_Source data_
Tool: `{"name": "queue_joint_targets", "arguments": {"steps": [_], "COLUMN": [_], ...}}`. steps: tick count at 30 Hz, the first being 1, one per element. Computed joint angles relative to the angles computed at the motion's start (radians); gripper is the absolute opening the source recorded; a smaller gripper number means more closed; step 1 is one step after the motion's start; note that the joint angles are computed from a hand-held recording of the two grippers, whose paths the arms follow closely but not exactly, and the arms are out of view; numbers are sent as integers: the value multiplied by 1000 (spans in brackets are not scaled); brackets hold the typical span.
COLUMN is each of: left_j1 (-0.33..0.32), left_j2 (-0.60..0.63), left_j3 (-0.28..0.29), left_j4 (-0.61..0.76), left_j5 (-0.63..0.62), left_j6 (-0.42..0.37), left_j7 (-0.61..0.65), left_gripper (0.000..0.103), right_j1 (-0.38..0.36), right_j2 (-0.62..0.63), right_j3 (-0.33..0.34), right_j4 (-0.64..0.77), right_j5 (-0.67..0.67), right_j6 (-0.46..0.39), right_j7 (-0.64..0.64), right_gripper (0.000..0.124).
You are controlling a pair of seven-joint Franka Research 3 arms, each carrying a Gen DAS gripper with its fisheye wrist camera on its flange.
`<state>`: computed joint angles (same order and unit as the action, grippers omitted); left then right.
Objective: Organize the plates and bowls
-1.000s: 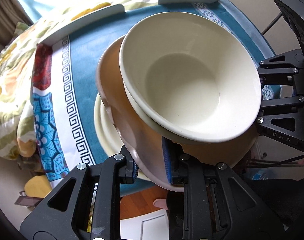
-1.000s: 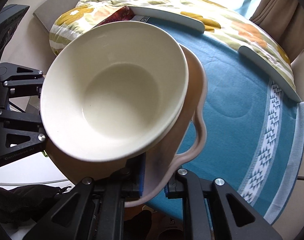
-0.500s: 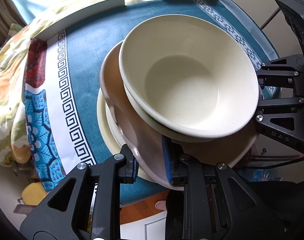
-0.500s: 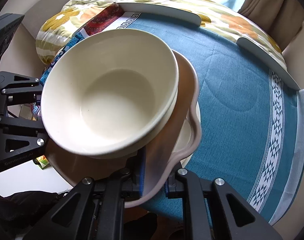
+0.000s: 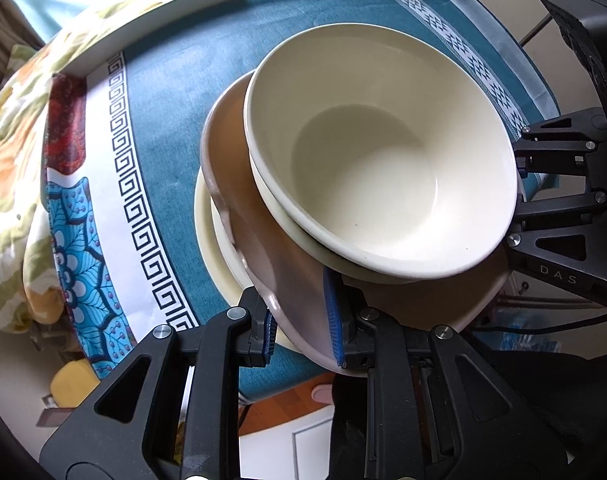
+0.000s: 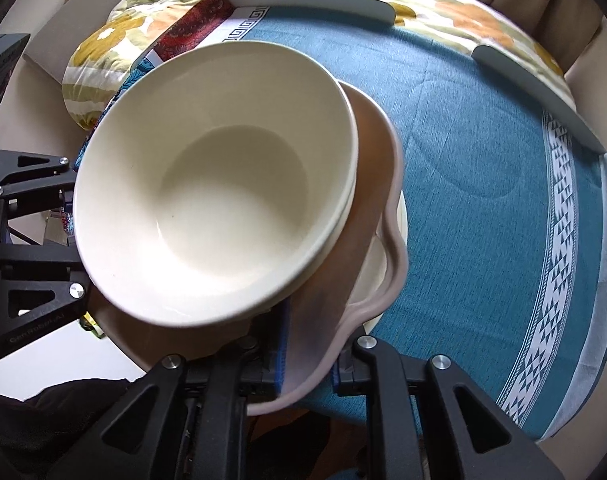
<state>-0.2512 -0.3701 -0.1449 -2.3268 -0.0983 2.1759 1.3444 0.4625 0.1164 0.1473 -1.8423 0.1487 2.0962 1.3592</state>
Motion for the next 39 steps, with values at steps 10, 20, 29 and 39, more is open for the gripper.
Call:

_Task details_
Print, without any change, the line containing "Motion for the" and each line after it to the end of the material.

_Answer section_
Motion for the next 39 steps, with values at steps 10, 20, 29 and 39, more is open for the gripper.
Call:

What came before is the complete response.